There are both minor and major calices. Each minor calix is a funnel shaped structures that surrounds a renal papilla and collects urine from it through the cribriform area (sieve-like apparatus). Several minor calices converge to form one major calix. The major calices (of which there are usually three) then facilitates the passage of urine to the renal pelvis (the beginning of the ureters). The renal pelvis is an empty cavity that exits the medial border of the kidney posterior to the renal neurovascular structures.To master the anatomy of the kidney and its related structures, take a look at the following resources:
Clinical notes
Pathologies of the glomerulus most often result from defects in its anatomical structure. If selective filtration is hindered by change in the width of the fenestrae, then larger particles that should be retained (such as blood or protein) will be excreted. Pathogenic renal insults can either be of inflammatory or obstructive aetiology.

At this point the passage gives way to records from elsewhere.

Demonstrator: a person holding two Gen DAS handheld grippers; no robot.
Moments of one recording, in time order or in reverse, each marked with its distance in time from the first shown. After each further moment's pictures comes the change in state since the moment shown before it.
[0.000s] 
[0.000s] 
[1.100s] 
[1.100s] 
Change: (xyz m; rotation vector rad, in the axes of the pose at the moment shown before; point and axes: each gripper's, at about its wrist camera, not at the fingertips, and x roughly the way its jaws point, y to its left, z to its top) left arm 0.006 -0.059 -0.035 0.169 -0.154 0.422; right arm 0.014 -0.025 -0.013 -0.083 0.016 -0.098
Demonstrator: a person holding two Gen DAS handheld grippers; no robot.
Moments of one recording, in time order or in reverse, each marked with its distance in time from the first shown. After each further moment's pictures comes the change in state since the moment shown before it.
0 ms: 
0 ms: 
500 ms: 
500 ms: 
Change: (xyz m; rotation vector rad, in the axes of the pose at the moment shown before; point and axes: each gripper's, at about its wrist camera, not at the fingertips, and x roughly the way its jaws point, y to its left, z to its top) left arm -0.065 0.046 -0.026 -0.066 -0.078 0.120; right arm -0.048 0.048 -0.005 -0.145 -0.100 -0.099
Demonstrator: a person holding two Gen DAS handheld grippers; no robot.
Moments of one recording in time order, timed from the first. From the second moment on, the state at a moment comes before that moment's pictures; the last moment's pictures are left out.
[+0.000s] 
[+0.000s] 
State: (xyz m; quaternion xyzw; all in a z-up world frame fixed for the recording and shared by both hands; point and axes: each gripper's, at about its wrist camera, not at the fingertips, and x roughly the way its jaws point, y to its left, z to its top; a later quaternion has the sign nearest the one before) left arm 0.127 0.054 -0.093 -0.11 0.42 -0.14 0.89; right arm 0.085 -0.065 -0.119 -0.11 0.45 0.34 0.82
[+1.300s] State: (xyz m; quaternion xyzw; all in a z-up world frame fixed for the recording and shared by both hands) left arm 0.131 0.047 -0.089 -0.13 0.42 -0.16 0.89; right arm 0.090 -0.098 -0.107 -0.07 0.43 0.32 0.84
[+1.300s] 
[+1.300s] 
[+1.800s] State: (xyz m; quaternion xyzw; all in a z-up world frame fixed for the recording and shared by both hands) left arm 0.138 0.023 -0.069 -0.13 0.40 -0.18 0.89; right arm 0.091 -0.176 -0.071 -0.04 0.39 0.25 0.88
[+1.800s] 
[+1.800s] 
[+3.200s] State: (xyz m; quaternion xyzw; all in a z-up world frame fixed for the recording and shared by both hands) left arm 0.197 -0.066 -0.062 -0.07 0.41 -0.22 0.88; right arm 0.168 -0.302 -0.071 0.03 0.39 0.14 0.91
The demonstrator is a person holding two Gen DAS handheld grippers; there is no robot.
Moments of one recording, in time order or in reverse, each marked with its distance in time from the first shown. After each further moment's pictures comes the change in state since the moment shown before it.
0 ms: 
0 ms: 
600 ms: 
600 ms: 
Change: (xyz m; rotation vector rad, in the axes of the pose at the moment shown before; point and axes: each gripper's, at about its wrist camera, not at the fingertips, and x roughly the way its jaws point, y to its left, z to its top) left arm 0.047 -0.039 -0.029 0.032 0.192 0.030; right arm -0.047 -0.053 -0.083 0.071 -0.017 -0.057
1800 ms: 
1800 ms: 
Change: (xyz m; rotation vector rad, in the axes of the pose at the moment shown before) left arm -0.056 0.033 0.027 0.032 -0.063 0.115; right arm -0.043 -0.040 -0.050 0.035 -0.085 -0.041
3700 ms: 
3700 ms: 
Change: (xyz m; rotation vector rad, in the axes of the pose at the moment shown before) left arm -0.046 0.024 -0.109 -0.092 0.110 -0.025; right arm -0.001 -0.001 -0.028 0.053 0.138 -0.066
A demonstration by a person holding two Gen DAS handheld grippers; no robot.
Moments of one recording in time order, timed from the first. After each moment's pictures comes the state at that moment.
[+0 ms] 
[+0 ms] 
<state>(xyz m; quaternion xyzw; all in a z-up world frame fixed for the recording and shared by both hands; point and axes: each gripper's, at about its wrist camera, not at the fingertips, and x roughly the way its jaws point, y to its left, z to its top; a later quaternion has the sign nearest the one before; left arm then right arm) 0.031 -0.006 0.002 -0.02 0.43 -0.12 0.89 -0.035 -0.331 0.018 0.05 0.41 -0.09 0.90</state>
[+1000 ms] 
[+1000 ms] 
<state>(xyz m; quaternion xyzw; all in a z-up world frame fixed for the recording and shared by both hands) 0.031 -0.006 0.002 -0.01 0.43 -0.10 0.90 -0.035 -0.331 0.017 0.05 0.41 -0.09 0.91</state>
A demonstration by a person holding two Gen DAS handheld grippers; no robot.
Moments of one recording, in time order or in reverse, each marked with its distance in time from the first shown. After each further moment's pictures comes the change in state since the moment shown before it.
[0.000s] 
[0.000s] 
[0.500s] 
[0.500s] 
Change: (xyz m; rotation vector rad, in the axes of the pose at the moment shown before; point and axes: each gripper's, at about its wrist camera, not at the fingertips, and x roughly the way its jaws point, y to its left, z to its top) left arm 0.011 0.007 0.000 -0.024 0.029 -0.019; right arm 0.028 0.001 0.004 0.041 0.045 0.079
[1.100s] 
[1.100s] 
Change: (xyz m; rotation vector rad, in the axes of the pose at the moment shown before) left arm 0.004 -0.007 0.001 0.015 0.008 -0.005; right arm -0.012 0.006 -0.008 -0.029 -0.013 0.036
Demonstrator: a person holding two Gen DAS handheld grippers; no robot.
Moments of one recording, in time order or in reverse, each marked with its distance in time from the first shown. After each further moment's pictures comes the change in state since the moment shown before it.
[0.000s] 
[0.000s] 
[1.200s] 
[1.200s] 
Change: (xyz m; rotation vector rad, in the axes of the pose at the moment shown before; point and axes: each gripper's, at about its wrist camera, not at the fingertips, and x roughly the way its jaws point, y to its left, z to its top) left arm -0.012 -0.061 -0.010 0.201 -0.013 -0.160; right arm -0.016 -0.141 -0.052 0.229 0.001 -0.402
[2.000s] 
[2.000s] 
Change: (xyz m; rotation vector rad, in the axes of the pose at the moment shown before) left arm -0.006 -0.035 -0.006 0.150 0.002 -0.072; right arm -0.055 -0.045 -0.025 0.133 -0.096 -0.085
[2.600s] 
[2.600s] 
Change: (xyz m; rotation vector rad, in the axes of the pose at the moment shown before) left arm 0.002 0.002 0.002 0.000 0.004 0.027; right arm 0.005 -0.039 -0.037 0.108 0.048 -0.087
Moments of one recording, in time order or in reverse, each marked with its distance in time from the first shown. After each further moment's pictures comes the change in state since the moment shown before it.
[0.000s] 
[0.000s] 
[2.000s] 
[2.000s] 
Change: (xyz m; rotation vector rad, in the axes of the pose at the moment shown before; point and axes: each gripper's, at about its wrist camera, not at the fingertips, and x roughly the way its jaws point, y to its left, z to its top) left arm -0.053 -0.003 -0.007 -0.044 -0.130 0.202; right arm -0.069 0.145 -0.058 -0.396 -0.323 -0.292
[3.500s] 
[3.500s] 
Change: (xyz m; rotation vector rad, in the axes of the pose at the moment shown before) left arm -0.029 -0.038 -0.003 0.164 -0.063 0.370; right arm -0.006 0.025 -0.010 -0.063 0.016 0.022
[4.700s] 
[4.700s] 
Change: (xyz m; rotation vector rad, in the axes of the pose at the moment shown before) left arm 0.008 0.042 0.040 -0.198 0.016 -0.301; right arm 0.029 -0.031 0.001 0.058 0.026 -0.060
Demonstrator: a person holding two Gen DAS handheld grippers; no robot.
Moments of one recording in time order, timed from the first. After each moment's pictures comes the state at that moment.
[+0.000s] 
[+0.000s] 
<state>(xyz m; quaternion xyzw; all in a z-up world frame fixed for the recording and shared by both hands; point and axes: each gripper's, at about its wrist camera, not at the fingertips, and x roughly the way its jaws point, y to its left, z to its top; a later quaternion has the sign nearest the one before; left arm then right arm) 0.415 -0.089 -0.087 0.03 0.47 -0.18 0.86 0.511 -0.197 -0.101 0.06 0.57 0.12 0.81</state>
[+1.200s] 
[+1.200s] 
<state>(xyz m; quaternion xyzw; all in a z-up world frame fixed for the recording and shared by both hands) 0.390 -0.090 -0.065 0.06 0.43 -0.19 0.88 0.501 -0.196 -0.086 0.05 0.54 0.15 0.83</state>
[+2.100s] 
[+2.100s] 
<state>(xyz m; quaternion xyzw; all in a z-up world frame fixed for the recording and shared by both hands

Both primary (the kidneys are the only affected organs) and secondary (the kidneys are affected because of an underlying pathology) glomerulonephritis are of major medical concern.
Focal segmental glomerulosclerosis (FSGS) is a glomerulopathy that can be either primary or secondary. It involves sclerotic scarring of segments of capillaries (segmental) in some glomerulus (focal). This pathology may or may not produce the nephrotic syndrome (loss of protein in the urine, low blood albumin levels, generalized oedema and high levels of lipids in both blood and urine), azotaemia (nitrogen in blood), hypertension and haematuria (blood in urine).
In addition to the glomerular diseases, obstruction of the urinary pathways will eventually initiate pathological processes. The obstructive processes can occur in one or both kidneys and it can be partial or total. Congenital deformities such as stenosis at the ureteropelvic junction and urinary calculi (kidney stones) may lead to renal obstruction. Obstruction will restrict the amount of urine excreted. Consequently, accumulation of waste fluid will result in pain caused by pelvic and caliceal distention. Stagnant urine can also serve as a bacterial breeding ground, causing a bacterial infection that may further impair kidney function.